Unfortunately, nativists see hybridization as a loss of biodiversity rather than an opportunity to improve adaptability and increase biodiversity.  Their “conservation” projects often attempt to prevent hybridization by killing hybrids.  For example, the plan to kill 500,000 barred owls includes all hybrids of barred and spotted owls.  Because barred owls are more versatile, hybridization with spotted owls could even the playing field with barred owls by expanding food sources and nesting habitats of spotted owls. 

The Spartina eradication project is another example of the pointless eradication of hybrids.  In the case of Spartina, the non-native species grows more densely and it doesn’t die back in winter.  Non-native Spartina provides better storm protection and better habitat for nesting birds.  The Invasive Spartina Project has been spraying hybrid Spartina with herbicides for over 20 years, without total success.  The hybrid looks so similar to native Spartina that 600 genetic tests are required every year to confirm their identification as hybrids before they are sprayed.  The Invasive Spartina Project is a waste of limited conservation resources and it serves no useful purpose.

Evolution vs. Conservation

Otherlands should be required reading for those who are engaged in the “restoration” industry.  Some of the methods and goals of conservation are at odds with the mechanisms of evolution that have ensured the survival of life on Earth for nearly 4 billion years. 

  • The use of pesticides by “restoration” projects is antithetical to the goal of conservation because they do more harm than good.
  • Migration is a means of species survival.  Natural migration of plants and animals cannot and should not be stopped.
  • Humans cannot duplicate the forces of evolution.  Natural selection is the most powerful, efficient, and effective method of determining the winners of competition.
  • Hybridization has the potential to improve adaptability of closely related plants and animals.  Hybridization cannot and should not be stopped.
  • Resources being wasted in the attempt to stop the natural forces of evolution should be redirected to reducing greenhouse gas emissions causing climate change.  Such efforts are appropriately called “conservation.”

  1. Thomas Halliday, Otherlands, A Journey Through Earth’s Extinct Worlds, Random House, 2023
  2. https://www.nytimes.com/2024/01/04/science/flower-sex-evolution-bees.html?searchResultPosition=1
  3. https://en.wikipedia.org/wiki/List_of_C4_plants
  4. Erik Lundgren et.al., “Functional traits—not nativeness-shape the effects of large mammalian herbivores on plant communities,” Science, February 2, 2024
  5. David Yih, “Land Bridge Travels of the Tertiary:  The Eastern Asian-Eastern North American Floristic Disjunction, Arnoldia, 2012

6 thoughts on “Let Evolution Lead the Way to Adaptation and Survival of Life”

    1. Thanks.
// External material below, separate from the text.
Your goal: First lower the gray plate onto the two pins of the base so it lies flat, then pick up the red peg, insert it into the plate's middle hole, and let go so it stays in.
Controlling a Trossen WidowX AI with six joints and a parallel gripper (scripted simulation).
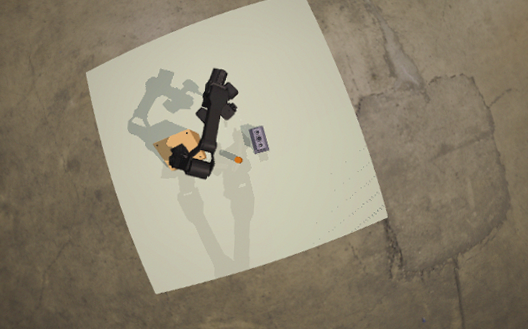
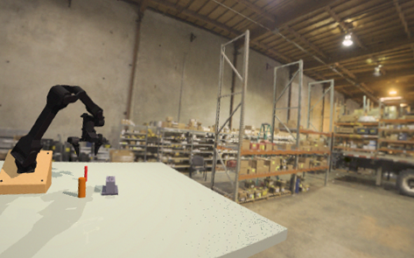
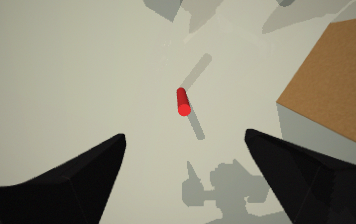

It was a tough one. Otherlands is a very important book, but it is challenging. The author is British and the book was very popular in Europe. I hope it will find an audience in the US.

  1. Wow wow wow wow. This was interesting and upsetting to read. I’ve been thinking so much about the spotted owl thing, and reading these last few paragraphs…it’s so frustrating to read they have sprayed spartina for 20 years. Ugh. I’ve commented before but I really appreciate your work. I work in the plant world and I struggle with trying to do what clients want versus what I believe the land wants. I’m going to order this book. I read all of your posts and really love learning from your perspective.

      1. I will try again to write something. My writing is not as scientific/academic but I do have a lot to say on the subject. I will try again. Thank you 🙂

        1. I encourage different approaches to the issues. Yours is likely to be observational, based on experiences.
          That is a powerful approach and influential with many people.